**The problem**: Please copy every line of the material exactly.

**Dataset excerpt**:
=======
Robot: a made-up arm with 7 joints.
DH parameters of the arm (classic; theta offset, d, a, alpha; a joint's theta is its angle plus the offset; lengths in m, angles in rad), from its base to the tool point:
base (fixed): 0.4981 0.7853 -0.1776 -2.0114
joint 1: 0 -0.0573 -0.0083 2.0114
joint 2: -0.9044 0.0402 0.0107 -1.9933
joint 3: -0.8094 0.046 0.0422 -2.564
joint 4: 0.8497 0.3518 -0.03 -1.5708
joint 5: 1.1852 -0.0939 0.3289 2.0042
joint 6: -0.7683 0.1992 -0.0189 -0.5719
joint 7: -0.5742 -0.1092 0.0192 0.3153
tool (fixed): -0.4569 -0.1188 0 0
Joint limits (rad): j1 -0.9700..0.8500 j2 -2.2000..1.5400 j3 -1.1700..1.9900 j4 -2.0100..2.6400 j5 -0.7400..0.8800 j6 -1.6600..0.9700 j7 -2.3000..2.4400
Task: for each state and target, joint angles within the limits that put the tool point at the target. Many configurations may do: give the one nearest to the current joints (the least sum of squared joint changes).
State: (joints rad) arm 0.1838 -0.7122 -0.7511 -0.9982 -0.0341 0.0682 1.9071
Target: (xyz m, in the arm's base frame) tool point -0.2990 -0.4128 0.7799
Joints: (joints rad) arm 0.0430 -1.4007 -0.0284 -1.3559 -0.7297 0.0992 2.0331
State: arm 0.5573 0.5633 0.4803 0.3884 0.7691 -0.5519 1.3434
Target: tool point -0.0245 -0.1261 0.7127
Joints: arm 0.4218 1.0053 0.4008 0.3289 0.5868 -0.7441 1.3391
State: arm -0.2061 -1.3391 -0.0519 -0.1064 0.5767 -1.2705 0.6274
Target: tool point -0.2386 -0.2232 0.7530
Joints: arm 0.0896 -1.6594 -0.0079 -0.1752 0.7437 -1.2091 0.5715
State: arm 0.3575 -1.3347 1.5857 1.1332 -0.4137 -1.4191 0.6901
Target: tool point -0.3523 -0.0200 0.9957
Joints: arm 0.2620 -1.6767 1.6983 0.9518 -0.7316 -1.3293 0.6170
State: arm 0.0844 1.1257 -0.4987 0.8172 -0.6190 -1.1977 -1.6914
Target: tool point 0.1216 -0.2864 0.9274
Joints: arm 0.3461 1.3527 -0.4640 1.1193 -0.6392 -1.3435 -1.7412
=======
**Solution to this exercise**:
Robot: a made-up arm with 7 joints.
DH parameters of the arm (classic; theta offset, d, a, alpha; a joint's theta is its angle plus the offset; lengths in m, angles in rad), from its base to the tool point:
base (fixed): 0.4981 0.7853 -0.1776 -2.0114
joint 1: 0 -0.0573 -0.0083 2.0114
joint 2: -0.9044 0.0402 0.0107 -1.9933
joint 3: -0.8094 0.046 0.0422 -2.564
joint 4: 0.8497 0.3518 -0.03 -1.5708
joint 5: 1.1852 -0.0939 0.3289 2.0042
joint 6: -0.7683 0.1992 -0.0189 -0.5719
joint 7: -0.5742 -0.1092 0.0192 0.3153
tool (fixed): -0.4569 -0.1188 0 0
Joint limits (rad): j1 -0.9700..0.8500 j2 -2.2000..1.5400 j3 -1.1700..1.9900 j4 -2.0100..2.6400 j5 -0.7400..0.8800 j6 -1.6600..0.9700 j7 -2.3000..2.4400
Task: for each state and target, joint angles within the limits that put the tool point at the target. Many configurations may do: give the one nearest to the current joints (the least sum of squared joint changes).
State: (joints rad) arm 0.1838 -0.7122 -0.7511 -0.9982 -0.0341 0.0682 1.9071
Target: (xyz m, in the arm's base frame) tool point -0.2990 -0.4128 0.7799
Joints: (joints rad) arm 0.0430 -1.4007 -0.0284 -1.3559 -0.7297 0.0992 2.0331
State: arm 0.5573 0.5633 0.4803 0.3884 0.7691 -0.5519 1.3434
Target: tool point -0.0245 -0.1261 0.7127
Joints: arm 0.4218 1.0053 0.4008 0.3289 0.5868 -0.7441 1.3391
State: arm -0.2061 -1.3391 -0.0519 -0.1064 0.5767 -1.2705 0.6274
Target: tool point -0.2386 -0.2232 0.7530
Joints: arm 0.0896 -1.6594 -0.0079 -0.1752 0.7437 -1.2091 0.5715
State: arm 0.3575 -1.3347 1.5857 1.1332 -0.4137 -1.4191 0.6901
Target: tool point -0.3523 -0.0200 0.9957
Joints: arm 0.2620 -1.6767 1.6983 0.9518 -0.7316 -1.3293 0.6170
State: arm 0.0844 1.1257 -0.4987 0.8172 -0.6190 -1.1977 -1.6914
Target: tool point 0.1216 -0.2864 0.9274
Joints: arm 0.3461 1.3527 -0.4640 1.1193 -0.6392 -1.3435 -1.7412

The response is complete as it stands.